Let us now plot graphs:

In [None]:
def visualize_progress(progress, loss_history):
  plt.clf()
  plt.plot(progress, label="DQN progress")
  smoothed_progress = [0]
  for x in progress:
    smoothed_progress.append(0.8*smoothed_progress[-1] + 0.2*x)
  plt.plot(smoothed_progress, label="DQN learning (smoothed)")
  plt.legend(loc="upper left")
  plt.show()

  plt.clf()
  plt.plot(loss_history, label="Loss")
  plt.legend(loc="upper left")
  plt.show()

In [None]:
visualize_progress(progress, loss_history)

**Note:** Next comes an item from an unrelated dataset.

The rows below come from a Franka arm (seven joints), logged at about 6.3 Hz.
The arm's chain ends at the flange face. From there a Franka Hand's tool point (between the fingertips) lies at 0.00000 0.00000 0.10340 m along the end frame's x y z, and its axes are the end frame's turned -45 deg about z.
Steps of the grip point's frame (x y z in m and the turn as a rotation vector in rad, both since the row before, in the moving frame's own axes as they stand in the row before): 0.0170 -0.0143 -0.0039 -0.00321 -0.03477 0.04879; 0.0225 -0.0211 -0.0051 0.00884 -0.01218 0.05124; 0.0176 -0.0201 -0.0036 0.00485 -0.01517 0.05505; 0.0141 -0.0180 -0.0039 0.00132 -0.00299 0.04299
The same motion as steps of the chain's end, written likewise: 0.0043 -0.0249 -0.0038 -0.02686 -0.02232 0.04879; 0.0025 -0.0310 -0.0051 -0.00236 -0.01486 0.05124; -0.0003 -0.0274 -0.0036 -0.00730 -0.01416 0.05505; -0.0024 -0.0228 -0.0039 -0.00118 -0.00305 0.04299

Let us see how the agent performs across the training:

In [None]:
def record_checkpoint(checkpoint):
  # This function records an episode of the agent equipped with a given chekpoint
  env = gym.make("CartPole-v0")
  model = make_cartpole_network()
  model.set_weights(checkpoint)
  max_ep_len=200
  envw = gym.wrappers.Monitor(env, "./", force=True)
  o, d, ep_len = envw.reset(), False, 0
  while not (d or (ep_len == max_ep_len)):
    envw.render()
    action = choose_best_action(model, o)
    o, r, d, info = envw.step(action)
  envw.close()

Lets take a look at first saved chekpoint:

In [None]:
record_checkpoint(q_checkpoints[0])
file_name = glob.glob('openaigym.video.*.mp4')[0]
show_video(file_name)

And the last:

In [None]:
record_checkpoint(q_checkpoints[-1])
file_name = glob.glob('openaigym.video.*.mp4')[0]
show_video(file_name)

#Ablation study
Let's see the what happens to DQN performance after turning off some of its mechanisms:
- target network
- sampling from replay_buffer

**Exercise: turn off the usage of target networks.** You can for example modify the code of run_dqn() and set target_network = q_network. Compare the results with previous run.

**Exercise: add the size limit to replay buffer.** Add a code to run_dqn() that clips its size to a given limit**. What happens if the replay buffer is very small?